— Отлично выглядишь, дядя Герц.
Присмотревшись, гость обнаруживает, что костюм на локтях и коленях лоснится, на галстуке следы минувших трапез, а завязан он не на сорочке, а на белой пижаме, небрежно заправленной в брюки. Но не Ландсману критиковать туалеты. На нем самом вытащенный из загашника багажника вискозно-шерстяной костюм с блестящими пуговицами на манер золотых древнеримских монет. Когда-то он спешно одолжил этот костюм у разнесчастного игрока по фамилии Глюкеман. Спешил, опаздывал на похороны. Костюм одновременно похоронный и мажорный, однако при множестве морщинок-складочек, а также при одуряющем аромате багажника детройтской колымаги.

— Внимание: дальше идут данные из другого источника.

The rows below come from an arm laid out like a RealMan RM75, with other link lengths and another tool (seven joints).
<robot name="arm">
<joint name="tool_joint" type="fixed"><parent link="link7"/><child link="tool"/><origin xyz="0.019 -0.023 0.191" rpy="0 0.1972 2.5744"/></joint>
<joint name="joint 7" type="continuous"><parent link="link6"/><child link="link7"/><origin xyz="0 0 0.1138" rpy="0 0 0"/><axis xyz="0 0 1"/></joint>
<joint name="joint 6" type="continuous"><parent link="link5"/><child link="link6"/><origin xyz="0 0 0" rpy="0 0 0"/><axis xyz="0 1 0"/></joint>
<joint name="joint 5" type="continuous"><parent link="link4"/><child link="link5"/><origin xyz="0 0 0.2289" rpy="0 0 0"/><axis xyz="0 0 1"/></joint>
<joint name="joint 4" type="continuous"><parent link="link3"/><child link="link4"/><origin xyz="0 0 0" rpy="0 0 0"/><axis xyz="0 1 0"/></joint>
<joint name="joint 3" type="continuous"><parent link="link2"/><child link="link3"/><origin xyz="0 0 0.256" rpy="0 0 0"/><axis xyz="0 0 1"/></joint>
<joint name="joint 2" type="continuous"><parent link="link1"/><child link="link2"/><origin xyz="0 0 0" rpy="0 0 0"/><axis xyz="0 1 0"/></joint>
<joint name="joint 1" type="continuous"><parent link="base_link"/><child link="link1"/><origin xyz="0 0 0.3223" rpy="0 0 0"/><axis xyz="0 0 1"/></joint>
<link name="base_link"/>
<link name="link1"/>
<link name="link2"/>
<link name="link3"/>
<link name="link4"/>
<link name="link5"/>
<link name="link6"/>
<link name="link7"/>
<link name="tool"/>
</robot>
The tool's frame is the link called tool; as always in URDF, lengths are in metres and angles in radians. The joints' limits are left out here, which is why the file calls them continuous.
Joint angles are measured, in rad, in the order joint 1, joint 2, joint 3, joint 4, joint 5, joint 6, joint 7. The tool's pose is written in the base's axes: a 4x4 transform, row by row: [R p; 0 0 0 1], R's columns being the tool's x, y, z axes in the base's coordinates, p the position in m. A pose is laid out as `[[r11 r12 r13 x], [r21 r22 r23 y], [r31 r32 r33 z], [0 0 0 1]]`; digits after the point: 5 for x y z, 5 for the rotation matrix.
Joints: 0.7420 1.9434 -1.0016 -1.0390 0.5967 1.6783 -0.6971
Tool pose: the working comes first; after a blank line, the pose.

— Спасибо, что предупредили, — улыбается дядя Герц, выпуская из ладони обломки ландсмановских пальцев.
— Берко хотел сюрприз устроить, — кивает на кузена Ландсман. — Но ты же любишь выйти и кого-нибудь там подстрелить.
Дядя Герц складывает ладони и кланяется. Как истинный отшельник, он серьезно относится к обязанностям хозяина. Если охота неудачна, он вытащит какой-нибудь заиндевевший фрагмент трупа из морозильника и сунет его в духовку со всякими луковицами-морковками да толчеными травками, которые он выращивает и хранит подвешенными под крышей сарая. Непременно в наличии лед для виски и холодное пиво для тушенки. Ну, конечно же, еще надо успеть побриться и нацепить галстук.
Герц Шемец пропускает Ландсмана в дом и остается лицом к лицу с сыном. Ландсман созерцает. Интересная интермедия. Заинтересованное лицо. С момента, когда Авраам сложил Исаака на верхушке горушки голыми ребрами ко Господу. Дед Шемец закатывает рукав рубахи Берко, самый нежный компонент настроения которого в данный момент — желание поскорее избавиться от мочи. Не нравится ему, как родитель обозревает его тонкое итальянское белье.
— Ну, так где же Большой Синий Бык?
— Не знаю. Наверное, жует задницу твоей пижамы.
Берко разглаживает рукав, смятый пальцами отца, проходит мимо старика в дом.
— Ж-жопа… — шепчет он, намного громче просит прощения, устремляется в туалет.
— Сливовицы? — вопрошает Герц Шемец, протягивая руку к черному эмалированному подносу с бутылками, моделирующими небоскребы Шварцн-Яма.
— Лучше сельтерской, — возражает Ландсман. Взлетевшие дугами брови дяди побуждают его развить ответ. — У меня новый врач. Из Индии. Хочет, чтобы я бросил пить.
— С каких пор ты прислушиваешься к индийским докторам?
— Ни с каких.
— Самолечение — семейная традиция Ландсманов.
— Как и быть евреем. И куда это нас завело?
— Да, странное нынче время, чтобы быть евреем, — соглашается дед.